IBM's Lotusphere is always an announcement bonanza and this year is no exception. I'm not even going to try to list them all. Lotus provides a constantly growing list of press releases here. There are also dozens of bloggers beside me covering the event. In fact, an amusing feature of the keynote was a special blogger section of Lotus-yellow beanbag "chairs" for the bloggers, right up front, Don't worry. I sat in my usual front-row seat.
Lotusphere is devoting a lot of its bandwidth to asking customers big and small to talk about what they're doing with Lotus products, especially the newest versions of Notes and Domino and the new hosted service (still in Beta), formerly called Bluehouse, now named LotusLive.
LotusLive is really the overarching brand for a set of modular services which can be offered in a variety of packages. One of the first is called Engage, an on-line collaboration service, which includes profiles, files, activities (projects), forms (surveys), charts, and support for instant meetings. Other modular services will be Meetings (already available) and Messaging.
Lotus is clearly most comfortable when it talks about using LotusLive to extend the services it offers to an existing Lotus customer (probably an Enterprise or other large firm), allowing them to collaborate with remote offices or with customers and suppliers outside their firewall.
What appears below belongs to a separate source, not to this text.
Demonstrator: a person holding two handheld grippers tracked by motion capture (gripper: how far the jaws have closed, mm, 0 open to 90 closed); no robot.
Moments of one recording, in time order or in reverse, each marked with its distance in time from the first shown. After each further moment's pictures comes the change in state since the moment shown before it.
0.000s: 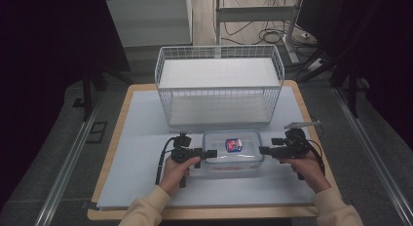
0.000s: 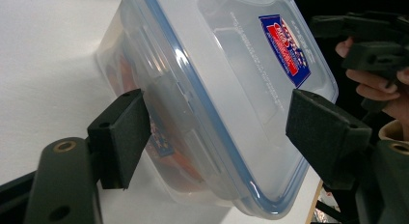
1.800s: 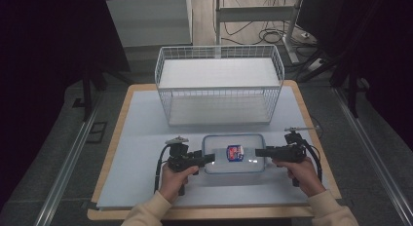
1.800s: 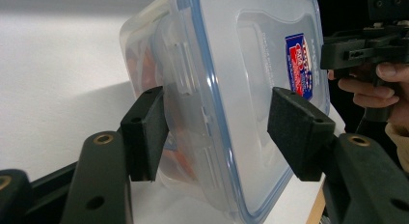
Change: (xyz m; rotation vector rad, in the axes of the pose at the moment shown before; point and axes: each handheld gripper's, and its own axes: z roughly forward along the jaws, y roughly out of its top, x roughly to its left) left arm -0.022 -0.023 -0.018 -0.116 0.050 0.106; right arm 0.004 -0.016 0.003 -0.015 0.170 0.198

But the plan is to market to SMB's as well, and Lotus has other SMB offerings already, such as their Foundations appliance.
Lotus is pretty sure (and I am, too) that most customers of any size will end up with some combination of on-premises and in-the-cloud software. The mix will depend on what the company does, what it needs and how big its IT department is -- or whether it has one at all.
Lotus will also need to further develop its partner channel to sell to firms too small for its direct sales force; it's started to prepare for that by its acquisition of assets from Hong Kong SaaS vendor OutBlaze, Ltd., which had created the multi-tier system which will allow reseller and customer administration as well as private label brands for large resellers, such as telcos. We expect to hear much more about selling into the SMB market later this year as Lotus rolls out more of its LotusLive roadmap.
These are products that are designed to let customers take advantaqge of the economics and convenience of SaaS while being able to choose from a broad and integrated portfolio, all of it at Enterprise quality levels for both product and support. Since relieability is usally one of the three questions customers ask when they're thinking about SaaS (the others are security and cost), this could be an appealing offering,
Add that to the fact that Lotus' on-line offerings are compatible with their on-premises Notes, Domino and (IBM) Websphere offerings, and Lotus customers will find them more than just interesting, especially as Lotus continues to add in such partners as SAP, Salesforce.com, and RIM (Blackberry).
Lotus isn't sure they want to call LotusLive SaaS because, they claim, there are so many different definitions for the term. We did offer them a copy of our book but it is true, there are many definitions. However, all of them agree that we are talking about an application that is run by a third-party on a remote server. The rest is up for discussion -- who owns the server, is it shared, are payments on a month-to-month basis or on a longer commitment.
What's important is that customers now have more good choices -- never mind the labels.